■ To do ■
Nothing but the lines from the first line of the records through the line with "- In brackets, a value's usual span" should be output, exactly as written and free of pictures.

(Task material)

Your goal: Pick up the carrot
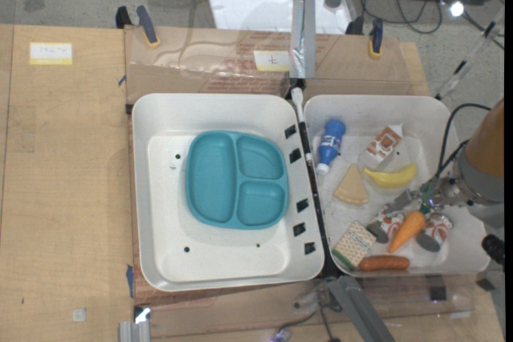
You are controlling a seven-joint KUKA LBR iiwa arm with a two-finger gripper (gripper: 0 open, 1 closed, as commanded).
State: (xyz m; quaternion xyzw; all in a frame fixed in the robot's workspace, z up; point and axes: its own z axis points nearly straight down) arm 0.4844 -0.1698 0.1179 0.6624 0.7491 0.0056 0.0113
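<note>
I read the orange tapered plastic carrot [407, 228] as lying in the lower right part of the right white shallow bin [321, 110], tilted with its thick end up toward the pincer [426, 200], which sits just above and beside that end; I cannot tell from this view whether the pincer is wide or narrow, nor whether it has the carrot. Risk one: crowding. A red-and-white round toy [438, 231] touches the carrot's right side, a reddish sausage-shaped toy [384, 262] lies just below its tip, and a green-edged cracker block [353, 244] sits near its left. A closing stroke may catch a neighbour or push the carrot sideways. Risk two: the tapered body may slip out under a squeeze. Risk three: the bin's right wall is near, limiting approach. Open room lies upward and left, between the yellow plastic banana [390, 175] and the tan wedge [351, 187].
</note>
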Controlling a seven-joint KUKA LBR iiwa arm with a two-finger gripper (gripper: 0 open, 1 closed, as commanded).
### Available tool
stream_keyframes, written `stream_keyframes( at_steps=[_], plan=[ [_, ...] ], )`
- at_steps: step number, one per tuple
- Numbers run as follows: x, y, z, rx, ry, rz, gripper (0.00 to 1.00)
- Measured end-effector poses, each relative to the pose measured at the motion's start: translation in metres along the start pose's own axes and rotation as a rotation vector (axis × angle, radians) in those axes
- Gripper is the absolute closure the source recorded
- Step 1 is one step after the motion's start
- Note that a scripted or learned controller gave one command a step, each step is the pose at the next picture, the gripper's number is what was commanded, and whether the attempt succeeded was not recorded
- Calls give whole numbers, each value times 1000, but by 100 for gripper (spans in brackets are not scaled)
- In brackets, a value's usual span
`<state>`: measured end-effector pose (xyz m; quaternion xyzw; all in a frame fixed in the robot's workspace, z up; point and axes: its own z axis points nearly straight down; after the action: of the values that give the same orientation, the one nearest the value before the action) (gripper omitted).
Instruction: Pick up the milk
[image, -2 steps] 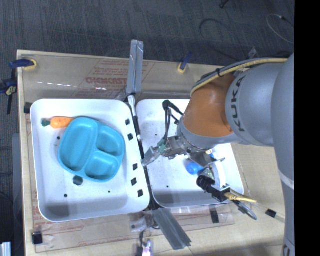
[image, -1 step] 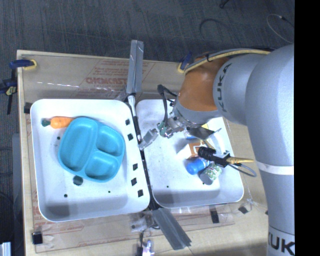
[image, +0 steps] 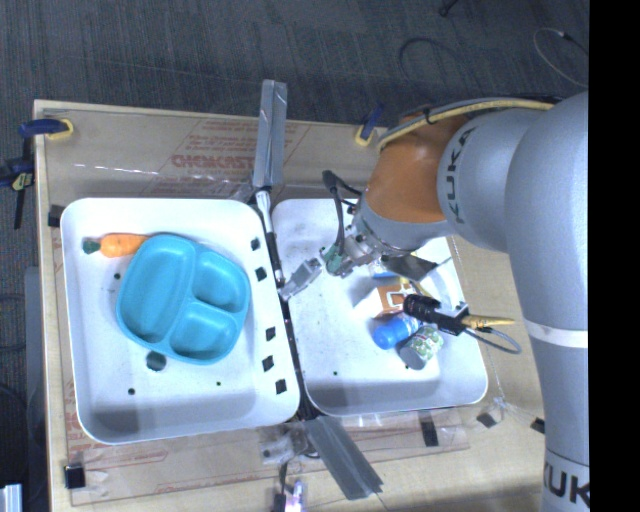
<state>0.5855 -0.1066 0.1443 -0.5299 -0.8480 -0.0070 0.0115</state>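
Camera view: gripper (image: 340, 258) low in right bin (image: 330, 385), pincer state can't tell, nothing seen held. Milk looks like the blue-and-white item (image: 393, 330) in the clutter just beside it, hard to confirm; risk is grabbing a neighbour. Left bin (image: 100, 400): blue tray (image: 185, 297), carrot (image: 122, 243).

Even, bright overhead light; soft shadows pool inside the shallow white plastic bins (image: 75, 300), whose rims glare slightly, perhaps overexposed; small items look soft.
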Motion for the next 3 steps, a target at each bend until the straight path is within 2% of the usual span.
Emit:
stream_keyframes(
  at_steps=[1,2,3],
  plan=[
    [-11,29,20,11,-10,-155,0],
    [-30,51,31,76,61,-184,0],
    [-42,55,34,28,53,-397,0]
  ],
)
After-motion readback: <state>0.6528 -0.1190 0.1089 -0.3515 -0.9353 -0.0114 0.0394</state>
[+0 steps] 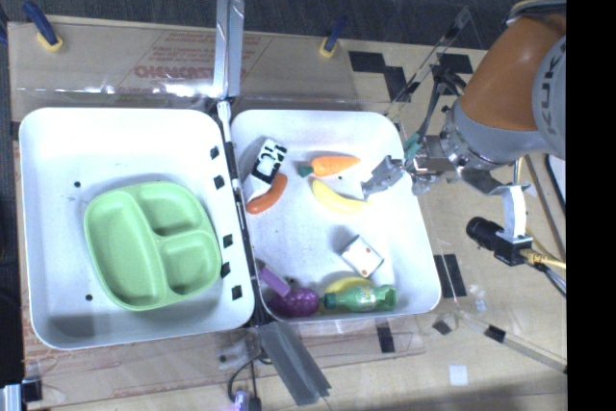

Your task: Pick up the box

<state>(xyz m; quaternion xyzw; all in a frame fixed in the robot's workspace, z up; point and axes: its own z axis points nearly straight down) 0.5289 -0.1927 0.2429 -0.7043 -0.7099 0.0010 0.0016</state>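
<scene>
My claw (383,176) sits over the right bin's (409,236) right side, just inside its rim, arm coming in from the right. Can't tell how far the fingers are spread from this angle; nothing visibly between them.

The box (362,256), small and white, lies flat on the bin floor below my claw and slightly left, apart from it, untouched.

Banana (335,195) is just left of my claw, close to the fingertips. Carrot (331,165) lies further left and slightly up. Sausage (267,193) and a black-and-white block (269,159) are well left, near the divider.

Along the bin's near edge, well below my claw: green bottle (360,299), a yellow piece (344,283) just behind it, purple grapes (296,302) to their left.

Left bin (58,149) holds a green sectioned tray (152,244), far left of my claw.
</scene>
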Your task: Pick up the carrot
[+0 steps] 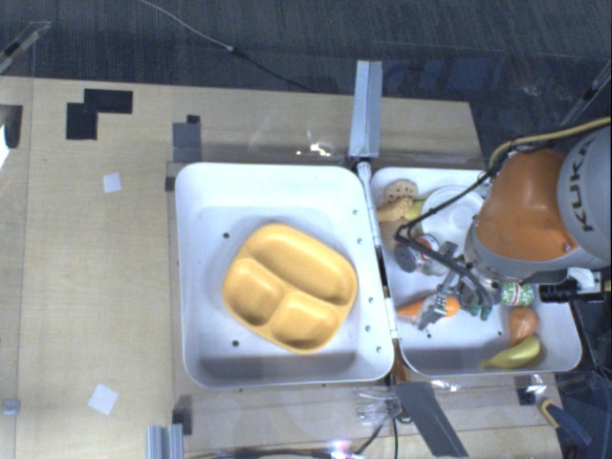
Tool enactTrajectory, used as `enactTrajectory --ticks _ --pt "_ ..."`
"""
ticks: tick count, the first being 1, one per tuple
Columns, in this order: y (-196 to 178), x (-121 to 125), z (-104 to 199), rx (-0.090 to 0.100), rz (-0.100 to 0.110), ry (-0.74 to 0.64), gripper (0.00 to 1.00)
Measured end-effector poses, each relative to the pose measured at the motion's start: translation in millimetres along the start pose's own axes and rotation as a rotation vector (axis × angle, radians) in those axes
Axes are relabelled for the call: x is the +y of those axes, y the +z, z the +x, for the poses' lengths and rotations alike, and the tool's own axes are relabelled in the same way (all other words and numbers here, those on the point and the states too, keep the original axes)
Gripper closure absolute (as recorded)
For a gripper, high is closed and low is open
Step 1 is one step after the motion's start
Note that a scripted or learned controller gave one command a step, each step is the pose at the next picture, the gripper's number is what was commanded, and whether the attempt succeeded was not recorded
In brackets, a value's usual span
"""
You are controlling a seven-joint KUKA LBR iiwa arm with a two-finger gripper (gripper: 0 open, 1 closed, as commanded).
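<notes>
The two-finger metal gripper sits in the right white bin, clenched on the small orange carrot at its nine o'clock.

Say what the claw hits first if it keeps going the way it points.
Probably the carrot: the claw points down and toward the left bin, with the carrot right at its tip. Height above it is unclear from this slanted view.

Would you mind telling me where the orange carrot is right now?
In the camera view, the orange carrot lies in the right white bin, near its left wall, just beside the gripper.
</notes>
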State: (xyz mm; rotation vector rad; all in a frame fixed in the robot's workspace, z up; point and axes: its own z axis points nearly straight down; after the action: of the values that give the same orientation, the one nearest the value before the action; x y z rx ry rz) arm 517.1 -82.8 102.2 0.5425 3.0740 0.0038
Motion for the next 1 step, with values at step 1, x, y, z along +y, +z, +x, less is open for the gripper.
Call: enactTrajectory --ticks 1 --pt "12.9 -0.4 -2.0 0.009 0.003 0.038 0.00"
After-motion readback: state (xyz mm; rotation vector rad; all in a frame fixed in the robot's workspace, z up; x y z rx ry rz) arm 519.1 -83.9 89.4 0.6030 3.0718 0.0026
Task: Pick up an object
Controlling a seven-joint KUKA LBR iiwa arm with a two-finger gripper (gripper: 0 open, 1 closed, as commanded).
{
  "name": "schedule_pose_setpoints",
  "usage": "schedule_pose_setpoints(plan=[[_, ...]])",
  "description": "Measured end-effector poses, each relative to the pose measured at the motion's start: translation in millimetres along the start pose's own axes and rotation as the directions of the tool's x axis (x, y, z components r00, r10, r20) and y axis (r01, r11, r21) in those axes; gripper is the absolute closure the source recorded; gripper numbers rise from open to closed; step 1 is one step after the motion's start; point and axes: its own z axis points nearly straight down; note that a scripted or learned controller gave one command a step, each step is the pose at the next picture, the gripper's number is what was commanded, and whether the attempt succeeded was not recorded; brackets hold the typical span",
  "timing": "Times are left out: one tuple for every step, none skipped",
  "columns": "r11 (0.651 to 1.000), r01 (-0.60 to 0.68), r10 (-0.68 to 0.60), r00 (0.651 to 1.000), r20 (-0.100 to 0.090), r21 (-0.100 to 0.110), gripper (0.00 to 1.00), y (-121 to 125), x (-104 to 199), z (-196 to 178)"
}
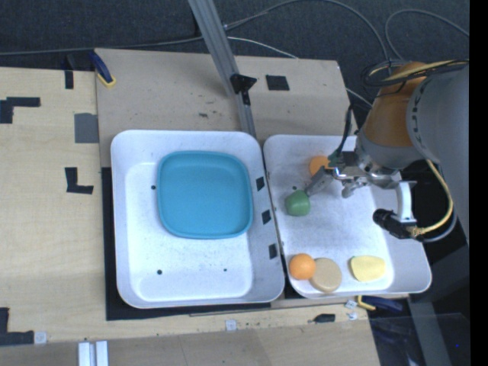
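left bin: holds a blue plate, lying flat, toward the bin's upper middle. white floor visible around it, with a few dark specks near the front.

a grey pole slants down from the top of the view to the gap between the bins.

right bin: green ball near its left wall, mid-height. just above and right of it, a small orange piece, partly covered by the arm's wrist. along the front edge, left to right: orange ball, tan round piece touching it, yellow piece a little apart.

gripper: reaches in from the right, low over the right bin, its tip close to the green ball's upper right side. cannot tell if it is released or clenched; nothing seen grasped. green ball sits on the bin floor.

arm: grey, orange band above the wrist, over the right bin's upper right corner.
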Motion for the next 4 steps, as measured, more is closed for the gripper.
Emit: schedule_pose_setpoints(plan=[[1.000,0.001,-0.001,1.000,0.001,-0.005,0.00,0,0,27],[1.000,0.000,0.000,1.000,0.002,-0.007,1.00,1,0,15],[1.000,0.000,0.000,1.000,0.001,-0.007,1.00,0,-3,-27],[1.000,0.001,-0.001,1.000,0.001,-0.008,1.00,5,6,-81]])
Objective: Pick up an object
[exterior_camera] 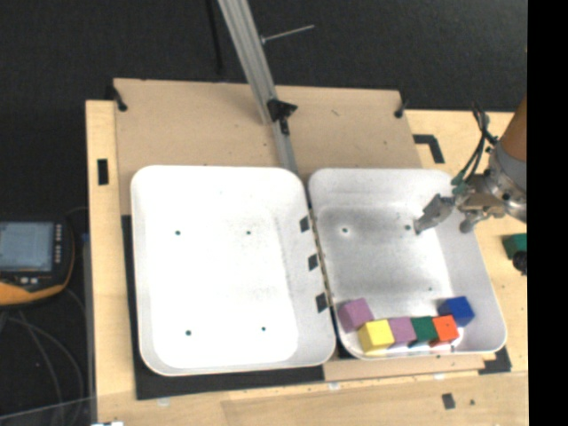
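Gripper (450, 214) above right bin (390, 193), jaws spread, holding nothing. Blocks (404, 327) clustered along front wall. No legible writing.

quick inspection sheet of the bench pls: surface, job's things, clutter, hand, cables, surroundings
Surface: wooden bench bearing a left bin and a right bin, side by side.
Job's things: blocks huddled along the right bin's near edge: purple, yellow, second purple, green, orange, blue.
Clutter: small dark-green object on the bench, right of the bins.
Hand: hand over the right bin's far right part, apart from the blocks, holding nothing.
Cables: wires running along the arm's wrist; cables on the floor at left.
Surroundings: pendant with a screen at left; slanted metal rail behind the bins.
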Tool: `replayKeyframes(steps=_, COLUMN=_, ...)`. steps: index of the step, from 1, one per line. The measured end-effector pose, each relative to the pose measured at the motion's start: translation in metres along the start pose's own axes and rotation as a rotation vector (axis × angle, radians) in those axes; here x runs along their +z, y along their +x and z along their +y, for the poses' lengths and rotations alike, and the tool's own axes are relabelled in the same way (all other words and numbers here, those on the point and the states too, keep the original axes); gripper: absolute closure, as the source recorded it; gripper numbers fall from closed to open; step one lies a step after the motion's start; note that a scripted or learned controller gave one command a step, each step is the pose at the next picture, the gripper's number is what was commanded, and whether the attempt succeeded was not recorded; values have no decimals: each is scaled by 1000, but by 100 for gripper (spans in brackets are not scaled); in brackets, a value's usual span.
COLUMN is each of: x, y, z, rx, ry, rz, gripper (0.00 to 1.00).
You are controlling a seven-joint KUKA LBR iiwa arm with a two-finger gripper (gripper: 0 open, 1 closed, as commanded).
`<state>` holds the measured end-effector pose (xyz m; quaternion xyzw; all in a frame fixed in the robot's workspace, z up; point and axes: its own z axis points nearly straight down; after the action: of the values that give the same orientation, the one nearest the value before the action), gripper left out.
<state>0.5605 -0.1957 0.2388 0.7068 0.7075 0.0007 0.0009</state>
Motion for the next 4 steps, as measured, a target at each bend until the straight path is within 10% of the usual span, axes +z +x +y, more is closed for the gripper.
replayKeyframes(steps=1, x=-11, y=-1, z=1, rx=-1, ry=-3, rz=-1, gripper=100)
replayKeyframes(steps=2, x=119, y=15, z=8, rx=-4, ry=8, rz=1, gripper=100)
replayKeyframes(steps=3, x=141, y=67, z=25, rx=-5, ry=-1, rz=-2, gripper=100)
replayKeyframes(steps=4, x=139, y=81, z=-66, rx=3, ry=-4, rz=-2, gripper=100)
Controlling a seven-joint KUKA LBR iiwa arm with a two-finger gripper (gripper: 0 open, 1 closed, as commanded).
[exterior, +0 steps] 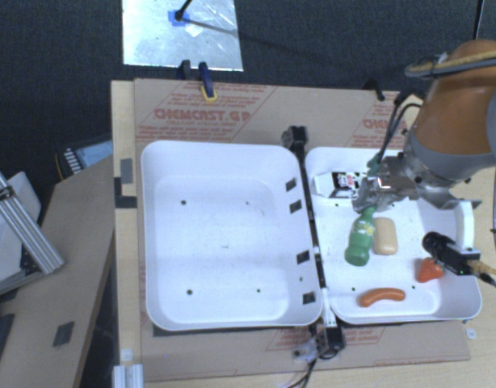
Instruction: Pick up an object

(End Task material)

■ Problem solution ■
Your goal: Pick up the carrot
You are controlling a seven-joint KUKA LBR iiwa arm with a two-finger gripper (gripper: 0 open, 1 closed, as commanded).
State: (xyz m; quaternion xyzw; all in a frame fixed in the robot's workspace, z up; point and axes: its own z axis points nearly straight down) arm 0.4844 -0.1698 0.1179 0.6624 0.7491 0.0056 0.0113
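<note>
I read the orange tapered plastic carrot [407, 228] as lying in the lower right part of the right white shallow bin [321, 110], tilted with its thick end up toward the pincer [426, 200], which sits just above and beside that end; I cannot tell from this view whether the pincer is wide or narrow, nor whether it has the carrot. Risk one: crowding. A red-and-white round toy [438, 231] touches the carrot's right side, a reddish sausage-shaped toy [384, 262] lies just below its tip, and a green-edged cracker block [353, 244] sits near its left. A closing stroke may catch a neighbour or push the carrot sideways. Risk two: the tapered body may slip out under a squeeze. Risk three: the bin's right wall is near, limiting approach. Open room lies upward and left, between the yellow plastic banana [390, 175] and the tan wedge [351, 187].
</note>
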Controlling a seven-joint KUKA LBR iiwa arm with a two-finger gripper (gripper: 0 open, 1 closed, as commanded).
### Available tool
stream_keyframes, written `stream_keyframes( at_steps=[_], plan=[ [_, ...] ], )`
- at_steps: step number, one per tuple
- Numbers run as follows: x, y, z, rx, ry, rz, gripper (0.00 to 1.00)
- Measured end-effector poses, each relative to the pose measured at the motion's start: translation in metres along the start pose's own axes and rotation as a rotation vector (axis × angle, radians) in those axes
- Gripper is the absolute closure the source recorded
- Step 1 is one step after the motion's start
- Note that a scripted or learned controller gave one command a step, each step is the pose at the next picture, the gripper's number is what was commanded, and whether the attempt succeeded was not recorded
- Calls give whole numbers, each value times 1000, but by 100 for gripper (spans in brackets are not scaled)
- In brackets, a value's usual span

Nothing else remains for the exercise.